## What to produce
Look below for the line containing "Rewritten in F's"; from there through the line containing "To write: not", both lines included, please set down each line exactly and nothing else.

Data records
______

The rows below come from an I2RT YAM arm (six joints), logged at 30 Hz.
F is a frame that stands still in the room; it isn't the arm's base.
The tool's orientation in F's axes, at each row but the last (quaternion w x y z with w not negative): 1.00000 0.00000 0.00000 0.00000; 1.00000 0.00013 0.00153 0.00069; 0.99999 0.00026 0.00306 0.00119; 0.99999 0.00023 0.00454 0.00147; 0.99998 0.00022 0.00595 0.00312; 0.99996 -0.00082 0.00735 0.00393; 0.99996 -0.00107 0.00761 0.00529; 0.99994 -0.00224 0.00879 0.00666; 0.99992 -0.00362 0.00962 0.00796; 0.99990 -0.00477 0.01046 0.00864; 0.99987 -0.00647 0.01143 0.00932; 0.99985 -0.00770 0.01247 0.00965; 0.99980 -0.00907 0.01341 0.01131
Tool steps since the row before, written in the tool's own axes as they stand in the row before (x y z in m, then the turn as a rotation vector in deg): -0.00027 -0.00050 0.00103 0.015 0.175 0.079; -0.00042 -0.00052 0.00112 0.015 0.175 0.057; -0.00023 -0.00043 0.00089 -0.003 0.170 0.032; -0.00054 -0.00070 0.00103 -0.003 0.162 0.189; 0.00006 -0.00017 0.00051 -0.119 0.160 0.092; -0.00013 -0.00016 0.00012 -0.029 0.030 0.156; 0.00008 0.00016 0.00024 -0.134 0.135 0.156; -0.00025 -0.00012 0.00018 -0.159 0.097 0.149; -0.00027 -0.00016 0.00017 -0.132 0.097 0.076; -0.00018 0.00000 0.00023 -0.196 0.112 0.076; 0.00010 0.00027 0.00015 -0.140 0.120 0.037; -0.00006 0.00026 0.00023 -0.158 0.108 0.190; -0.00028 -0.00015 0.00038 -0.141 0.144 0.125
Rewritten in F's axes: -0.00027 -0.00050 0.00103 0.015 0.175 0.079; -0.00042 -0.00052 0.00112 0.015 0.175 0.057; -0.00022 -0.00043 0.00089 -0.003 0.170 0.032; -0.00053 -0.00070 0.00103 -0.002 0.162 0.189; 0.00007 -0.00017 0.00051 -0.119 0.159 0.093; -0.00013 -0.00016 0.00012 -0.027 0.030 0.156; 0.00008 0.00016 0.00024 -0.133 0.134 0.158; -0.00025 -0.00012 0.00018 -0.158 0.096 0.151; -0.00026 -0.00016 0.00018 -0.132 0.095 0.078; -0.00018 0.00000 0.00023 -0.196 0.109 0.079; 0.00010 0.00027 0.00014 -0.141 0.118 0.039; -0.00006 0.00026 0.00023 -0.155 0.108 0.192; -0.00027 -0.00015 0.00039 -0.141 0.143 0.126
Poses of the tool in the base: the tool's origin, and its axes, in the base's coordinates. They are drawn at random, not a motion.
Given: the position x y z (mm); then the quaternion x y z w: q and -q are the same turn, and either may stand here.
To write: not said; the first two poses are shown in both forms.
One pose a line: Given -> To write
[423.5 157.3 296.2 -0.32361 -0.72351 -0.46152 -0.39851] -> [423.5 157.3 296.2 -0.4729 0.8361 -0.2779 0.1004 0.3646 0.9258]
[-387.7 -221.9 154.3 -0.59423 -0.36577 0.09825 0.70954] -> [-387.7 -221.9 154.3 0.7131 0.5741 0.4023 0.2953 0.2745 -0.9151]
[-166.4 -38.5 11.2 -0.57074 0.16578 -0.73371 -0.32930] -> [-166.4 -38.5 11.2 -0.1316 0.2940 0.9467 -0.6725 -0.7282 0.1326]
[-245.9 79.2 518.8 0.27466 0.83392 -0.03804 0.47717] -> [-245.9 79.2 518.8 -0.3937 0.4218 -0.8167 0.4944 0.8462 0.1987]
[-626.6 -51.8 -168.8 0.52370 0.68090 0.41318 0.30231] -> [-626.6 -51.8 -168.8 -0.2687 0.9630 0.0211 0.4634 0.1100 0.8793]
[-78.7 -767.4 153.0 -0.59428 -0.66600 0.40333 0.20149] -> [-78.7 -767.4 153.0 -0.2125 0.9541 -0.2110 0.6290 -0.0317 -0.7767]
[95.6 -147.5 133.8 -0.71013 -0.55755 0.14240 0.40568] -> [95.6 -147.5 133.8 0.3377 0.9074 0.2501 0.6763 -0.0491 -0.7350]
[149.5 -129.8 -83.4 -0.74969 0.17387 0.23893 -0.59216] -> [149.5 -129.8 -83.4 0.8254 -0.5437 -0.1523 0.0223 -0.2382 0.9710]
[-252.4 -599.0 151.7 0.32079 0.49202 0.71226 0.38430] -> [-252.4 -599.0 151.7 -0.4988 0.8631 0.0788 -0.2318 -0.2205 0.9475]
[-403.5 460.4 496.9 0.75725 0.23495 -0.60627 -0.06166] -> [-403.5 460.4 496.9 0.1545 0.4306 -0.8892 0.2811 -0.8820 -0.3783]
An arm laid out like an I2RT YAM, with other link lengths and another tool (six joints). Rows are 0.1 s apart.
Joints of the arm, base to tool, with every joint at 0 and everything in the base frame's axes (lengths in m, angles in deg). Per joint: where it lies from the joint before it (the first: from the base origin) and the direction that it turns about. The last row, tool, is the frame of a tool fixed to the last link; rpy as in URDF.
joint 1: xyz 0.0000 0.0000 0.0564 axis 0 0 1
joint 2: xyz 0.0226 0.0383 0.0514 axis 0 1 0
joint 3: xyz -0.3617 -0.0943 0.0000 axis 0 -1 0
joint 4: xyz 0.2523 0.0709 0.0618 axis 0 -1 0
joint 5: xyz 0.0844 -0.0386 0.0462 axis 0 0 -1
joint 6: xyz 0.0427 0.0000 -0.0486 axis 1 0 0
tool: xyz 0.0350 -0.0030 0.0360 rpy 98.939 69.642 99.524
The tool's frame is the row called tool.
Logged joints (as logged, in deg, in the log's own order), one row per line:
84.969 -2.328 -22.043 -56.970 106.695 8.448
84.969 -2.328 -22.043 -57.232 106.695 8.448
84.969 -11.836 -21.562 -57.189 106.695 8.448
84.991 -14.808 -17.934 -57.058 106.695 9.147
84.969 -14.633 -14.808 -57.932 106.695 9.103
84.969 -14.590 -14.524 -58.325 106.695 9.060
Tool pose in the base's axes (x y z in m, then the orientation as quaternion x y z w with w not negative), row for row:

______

## Response below
Rewritten in F's axes: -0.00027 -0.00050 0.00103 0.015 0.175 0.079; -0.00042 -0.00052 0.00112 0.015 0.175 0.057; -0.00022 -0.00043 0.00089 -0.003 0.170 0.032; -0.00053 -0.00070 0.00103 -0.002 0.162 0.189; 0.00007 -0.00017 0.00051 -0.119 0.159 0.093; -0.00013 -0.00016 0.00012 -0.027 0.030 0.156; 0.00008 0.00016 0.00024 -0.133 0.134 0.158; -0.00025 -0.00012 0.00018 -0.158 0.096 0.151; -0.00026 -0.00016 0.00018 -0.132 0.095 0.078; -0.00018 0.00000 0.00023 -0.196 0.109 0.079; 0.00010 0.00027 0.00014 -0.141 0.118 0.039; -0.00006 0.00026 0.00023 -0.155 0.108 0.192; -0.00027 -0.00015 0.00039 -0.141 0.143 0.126
Poses of the tool in the base: the tool's origin, and its axes, in the base's coordinates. They are drawn at random, not a motion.
Given: the position x y z (mm); then the quaternion x y z w: q and -q are the same turn, and either may stand here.
To write: not said; the first two poses are shown in both forms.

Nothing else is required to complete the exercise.